Produce a verbatim copy of the entries listed below.

### MATERIAL SUPPLIED

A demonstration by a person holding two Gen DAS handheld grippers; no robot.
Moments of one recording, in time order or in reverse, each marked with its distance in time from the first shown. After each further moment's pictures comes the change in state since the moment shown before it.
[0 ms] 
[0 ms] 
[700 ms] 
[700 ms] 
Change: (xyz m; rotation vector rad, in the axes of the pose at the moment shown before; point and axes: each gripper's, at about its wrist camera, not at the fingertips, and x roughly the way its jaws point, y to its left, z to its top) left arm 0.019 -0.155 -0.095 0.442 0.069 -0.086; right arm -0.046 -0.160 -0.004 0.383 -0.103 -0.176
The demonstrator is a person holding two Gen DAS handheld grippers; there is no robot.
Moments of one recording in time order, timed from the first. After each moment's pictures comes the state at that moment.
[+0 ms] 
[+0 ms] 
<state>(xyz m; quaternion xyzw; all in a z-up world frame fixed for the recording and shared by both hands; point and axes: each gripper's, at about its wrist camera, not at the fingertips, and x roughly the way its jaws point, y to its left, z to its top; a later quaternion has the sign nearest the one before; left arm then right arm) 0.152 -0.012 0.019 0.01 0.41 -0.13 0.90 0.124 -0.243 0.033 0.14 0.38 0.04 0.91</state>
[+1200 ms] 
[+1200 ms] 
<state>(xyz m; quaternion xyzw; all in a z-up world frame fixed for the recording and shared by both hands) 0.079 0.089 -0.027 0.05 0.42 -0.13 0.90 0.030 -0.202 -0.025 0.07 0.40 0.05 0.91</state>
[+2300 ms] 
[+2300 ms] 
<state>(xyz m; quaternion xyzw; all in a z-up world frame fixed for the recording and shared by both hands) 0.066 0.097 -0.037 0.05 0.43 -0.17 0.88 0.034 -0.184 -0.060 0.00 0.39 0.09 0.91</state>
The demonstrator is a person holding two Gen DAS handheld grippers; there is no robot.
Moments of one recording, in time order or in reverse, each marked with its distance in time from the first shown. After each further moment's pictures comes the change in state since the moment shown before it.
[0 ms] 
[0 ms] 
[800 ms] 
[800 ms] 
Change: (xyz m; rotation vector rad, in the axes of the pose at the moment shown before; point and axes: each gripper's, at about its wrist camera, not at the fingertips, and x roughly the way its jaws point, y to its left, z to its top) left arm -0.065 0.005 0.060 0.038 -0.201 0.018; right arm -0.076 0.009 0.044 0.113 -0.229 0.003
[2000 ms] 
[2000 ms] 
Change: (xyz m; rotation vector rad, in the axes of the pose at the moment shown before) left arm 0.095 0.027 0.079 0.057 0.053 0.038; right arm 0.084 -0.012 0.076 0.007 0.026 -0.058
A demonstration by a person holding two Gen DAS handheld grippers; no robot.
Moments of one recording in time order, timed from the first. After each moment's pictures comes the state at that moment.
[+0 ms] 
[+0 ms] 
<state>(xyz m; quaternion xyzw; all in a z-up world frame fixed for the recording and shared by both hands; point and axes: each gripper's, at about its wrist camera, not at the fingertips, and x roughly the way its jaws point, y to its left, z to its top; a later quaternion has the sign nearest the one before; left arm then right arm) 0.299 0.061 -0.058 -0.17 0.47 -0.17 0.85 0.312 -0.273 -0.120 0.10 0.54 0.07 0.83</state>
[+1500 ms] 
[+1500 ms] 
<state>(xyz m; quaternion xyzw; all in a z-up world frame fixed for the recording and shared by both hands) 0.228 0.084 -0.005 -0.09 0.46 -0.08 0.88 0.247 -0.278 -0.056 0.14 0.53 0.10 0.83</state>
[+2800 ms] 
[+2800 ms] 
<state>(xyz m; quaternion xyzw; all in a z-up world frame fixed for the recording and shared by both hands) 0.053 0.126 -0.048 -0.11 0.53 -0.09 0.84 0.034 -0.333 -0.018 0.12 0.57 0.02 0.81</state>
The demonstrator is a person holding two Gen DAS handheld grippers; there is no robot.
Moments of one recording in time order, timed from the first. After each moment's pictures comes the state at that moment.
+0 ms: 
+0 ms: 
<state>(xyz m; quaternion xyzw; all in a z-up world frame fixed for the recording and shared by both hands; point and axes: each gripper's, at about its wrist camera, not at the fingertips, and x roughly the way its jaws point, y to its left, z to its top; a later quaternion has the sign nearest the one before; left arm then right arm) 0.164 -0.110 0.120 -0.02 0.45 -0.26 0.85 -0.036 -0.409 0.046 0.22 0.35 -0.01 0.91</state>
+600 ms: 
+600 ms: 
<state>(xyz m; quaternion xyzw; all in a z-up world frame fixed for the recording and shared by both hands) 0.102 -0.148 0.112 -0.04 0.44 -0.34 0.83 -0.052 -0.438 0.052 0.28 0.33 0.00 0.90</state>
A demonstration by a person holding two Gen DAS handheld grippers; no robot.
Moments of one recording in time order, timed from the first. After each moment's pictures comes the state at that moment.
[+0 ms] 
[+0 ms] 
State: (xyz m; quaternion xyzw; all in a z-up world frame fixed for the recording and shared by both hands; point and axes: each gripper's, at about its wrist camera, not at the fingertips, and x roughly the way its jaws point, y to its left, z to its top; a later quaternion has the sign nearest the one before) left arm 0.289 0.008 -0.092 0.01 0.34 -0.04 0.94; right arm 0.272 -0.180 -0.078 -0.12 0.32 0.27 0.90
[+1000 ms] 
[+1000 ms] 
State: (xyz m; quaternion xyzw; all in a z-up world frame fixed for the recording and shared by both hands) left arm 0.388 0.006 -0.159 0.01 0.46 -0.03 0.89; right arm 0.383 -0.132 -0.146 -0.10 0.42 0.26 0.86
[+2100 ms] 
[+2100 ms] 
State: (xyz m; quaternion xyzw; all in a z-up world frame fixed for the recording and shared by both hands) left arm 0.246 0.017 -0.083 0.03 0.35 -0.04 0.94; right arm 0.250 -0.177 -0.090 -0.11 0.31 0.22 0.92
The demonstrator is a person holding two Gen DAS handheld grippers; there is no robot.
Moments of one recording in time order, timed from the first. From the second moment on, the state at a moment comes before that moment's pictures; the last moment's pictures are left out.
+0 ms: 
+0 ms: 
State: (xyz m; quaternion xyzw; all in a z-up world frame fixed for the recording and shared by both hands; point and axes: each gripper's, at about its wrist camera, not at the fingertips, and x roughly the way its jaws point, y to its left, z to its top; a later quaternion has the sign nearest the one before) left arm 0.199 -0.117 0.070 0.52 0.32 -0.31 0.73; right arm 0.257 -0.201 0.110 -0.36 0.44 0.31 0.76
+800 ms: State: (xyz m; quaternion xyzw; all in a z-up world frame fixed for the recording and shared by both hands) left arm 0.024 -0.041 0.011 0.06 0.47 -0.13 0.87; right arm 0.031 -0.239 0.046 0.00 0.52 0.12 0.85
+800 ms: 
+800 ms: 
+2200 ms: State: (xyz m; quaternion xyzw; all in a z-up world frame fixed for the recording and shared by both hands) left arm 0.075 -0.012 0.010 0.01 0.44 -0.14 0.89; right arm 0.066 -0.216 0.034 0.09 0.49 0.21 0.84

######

§ ANSWER SPACE
A demonstration by a person holding two Gen DAS handheld grippers; no robot.
Moments of one recording, in time order or in reverse, each marked with its distance in time from the first shown. After each further moment's pictures comes the change in state since the moment shown before it.
[0 ms] 
[0 ms] 
[700 ms] 
[700 ms] 
Change: (xyz m; rotation vector rad, in the axes of the pose at the moment shown before; point and axes: each gripper's, at about its wrist camera, not at the fingertips, and x roughly the way its jaws point, y to its left, z to its top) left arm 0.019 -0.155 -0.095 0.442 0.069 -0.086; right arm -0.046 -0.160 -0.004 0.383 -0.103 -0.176
The demonstrator is a person holding two Gen DAS handheld grippers; there is no robot.
Moments of one recording in time order, timed from the first. After each moment's pictures comes the state at that moment.
[+0 ms] 
[+0 ms] 
<state>(xyz m; quaternion xyzw; all in a z-up world frame fixed for the recording and shared by both hands; point and axes: each gripper's, at about its wrist camera, not at the fingertips, and x roughly the way its jaws point, y to its left, z to its top; a later quaternion has the sign nearest the one before; left arm then right arm) 0.152 -0.012 0.019 0.01 0.41 -0.13 0.90 0.124 -0.243 0.033 0.14 0.38 0.04 0.91</state>
[+1200 ms] 
[+1200 ms] 
<state>(xyz m; quaternion xyzw; all in a z-up world frame fixed for the recording and shared by both hands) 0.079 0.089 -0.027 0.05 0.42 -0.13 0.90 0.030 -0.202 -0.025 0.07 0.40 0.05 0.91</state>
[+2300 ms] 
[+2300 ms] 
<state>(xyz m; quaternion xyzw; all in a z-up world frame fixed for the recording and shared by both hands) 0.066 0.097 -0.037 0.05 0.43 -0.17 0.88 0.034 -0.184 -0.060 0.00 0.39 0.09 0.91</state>
The demonstrator is a person holding two Gen DAS handheld grippers; there is no robot.
Moments of one recording, in time order or in reverse, each marked with its distance in time from the first shown. After each further moment's pictures comes the change in state since the moment shown before it.
[0 ms] 
[0 ms] 
[800 ms] 
[800 ms] 
Change: (xyz m; rotation vector rad, in the axes of the pose at the moment shown before; point and axes: each gripper's, at about its wrist camera, not at the fingertips, and x roughly the way its jaws point, y to its left, z to its top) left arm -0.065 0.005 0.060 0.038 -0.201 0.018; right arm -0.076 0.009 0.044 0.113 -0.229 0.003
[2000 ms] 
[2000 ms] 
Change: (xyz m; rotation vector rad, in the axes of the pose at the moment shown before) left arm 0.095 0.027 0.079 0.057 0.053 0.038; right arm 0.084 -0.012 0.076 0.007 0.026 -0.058
A demonstration by a person holding two Gen DAS handheld grippers; no robot.
Moments of one recording in time order, timed from the first. After each moment's pictures comes the state at that moment.
[+0 ms] 
[+0 ms] 
<state>(xyz m; quaternion xyzw; all in a z-up world frame fixed for the recording and shared by both hands; point and axes: each gripper's, at about its wrist camera, not at the fingertips, and x roughly the way its jaws point, y to its left, z to its top; a later quaternion has the sign nearest the one before; left arm then right arm) 0.299 0.061 -0.058 -0.17 0.47 -0.17 0.85 0.312 -0.273 -0.120 0.10 0.54 0.07 0.83</state>
[+1500 ms] 
[+1500 ms] 
<state>(xyz m; quaternion xyzw; all in a z-up world frame fixed for the recording and shared by both hands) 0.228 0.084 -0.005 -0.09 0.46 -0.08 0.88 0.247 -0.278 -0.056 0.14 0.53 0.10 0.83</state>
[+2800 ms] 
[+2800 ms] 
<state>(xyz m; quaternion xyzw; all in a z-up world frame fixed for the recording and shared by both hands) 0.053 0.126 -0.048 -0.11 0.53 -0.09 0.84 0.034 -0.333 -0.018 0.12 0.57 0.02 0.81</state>
The demonstrator is a person holding two Gen DAS handheld grippers; there is no robot.
Moments of one recording in time order, timed from the first. After each moment's pictures comes the state at that moment.
+0 ms: 
+0 ms: 
<state>(xyz m; quaternion xyzw; all in a z-up world frame fixed for the recording and shared by both hands; point and axes: each gripper's, at about its wrist camera, not at the fingertips, and x roughly the way its jaws point, y to its left, z to its top; a later quaternion has the sign nearest the one before; left arm then right arm) 0.164 -0.110 0.120 -0.02 0.45 -0.26 0.85 -0.036 -0.409 0.046 0.22 0.35 -0.01 0.91</state>
+600 ms: 
+600 ms: 
<state>(xyz m; quaternion xyzw; all in a z-up world frame fixed for the recording and shared by both hands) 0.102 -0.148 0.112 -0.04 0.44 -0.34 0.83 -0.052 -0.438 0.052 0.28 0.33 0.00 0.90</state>
A demonstration by a person holding two Gen DAS handheld grippers; no robot.
Moments of one recording in time order, timed from the first. After each moment's pictures comes the state at that moment.
[+0 ms] 
[+0 ms] 
State: (xyz m; quaternion xyzw; all in a z-up world frame fixed for the recording and shared by both hands; point and axes: each gripper's, at about its wrist camera, not at the fingertips, and x roughly the way its jaws point, y to its left, z to its top; a later quaternion has the sign nearest the one before) left arm 0.289 0.008 -0.092 0.01 0.34 -0.04 0.94; right arm 0.272 -0.180 -0.078 -0.12 0.32 0.27 0.90
[+1000 ms] 
[+1000 ms] 
State: (xyz m; quaternion xyzw; all in a z-up world frame fixed for the recording and shared by both hands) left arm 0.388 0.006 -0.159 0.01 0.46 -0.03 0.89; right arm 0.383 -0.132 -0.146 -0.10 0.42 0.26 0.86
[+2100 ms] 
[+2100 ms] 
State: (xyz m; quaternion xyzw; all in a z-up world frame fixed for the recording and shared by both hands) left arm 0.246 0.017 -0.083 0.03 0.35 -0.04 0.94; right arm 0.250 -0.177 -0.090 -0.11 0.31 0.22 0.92
The demonstrator is a person holding two Gen DAS handheld grippers; there is no robot.
Moments of one recording in time order, timed from the first. From the second moment on, the state at a moment comes before that moment's pictures; the last moment's pictures are left out.
+0 ms: 
+0 ms: 
State: (xyz m; quaternion xyzw; all in a z-up world frame fixed for the recording and shared by both hands; point and axes: each gripper's, at about its wrist camera, not at the fingertips, and x roughly the way its jaws point, y to its left, z to its top; a later quaternion has the sign nearest the one before) left arm 0.199 -0.117 0.070 0.52 0.32 -0.31 0.73; right arm 0.257 -0.201 0.110 -0.36 0.44 0.31 0.76
+800 ms: State: (xyz m; quaternion xyzw; all in a z-up world frame fixed for the recording and shared by both hands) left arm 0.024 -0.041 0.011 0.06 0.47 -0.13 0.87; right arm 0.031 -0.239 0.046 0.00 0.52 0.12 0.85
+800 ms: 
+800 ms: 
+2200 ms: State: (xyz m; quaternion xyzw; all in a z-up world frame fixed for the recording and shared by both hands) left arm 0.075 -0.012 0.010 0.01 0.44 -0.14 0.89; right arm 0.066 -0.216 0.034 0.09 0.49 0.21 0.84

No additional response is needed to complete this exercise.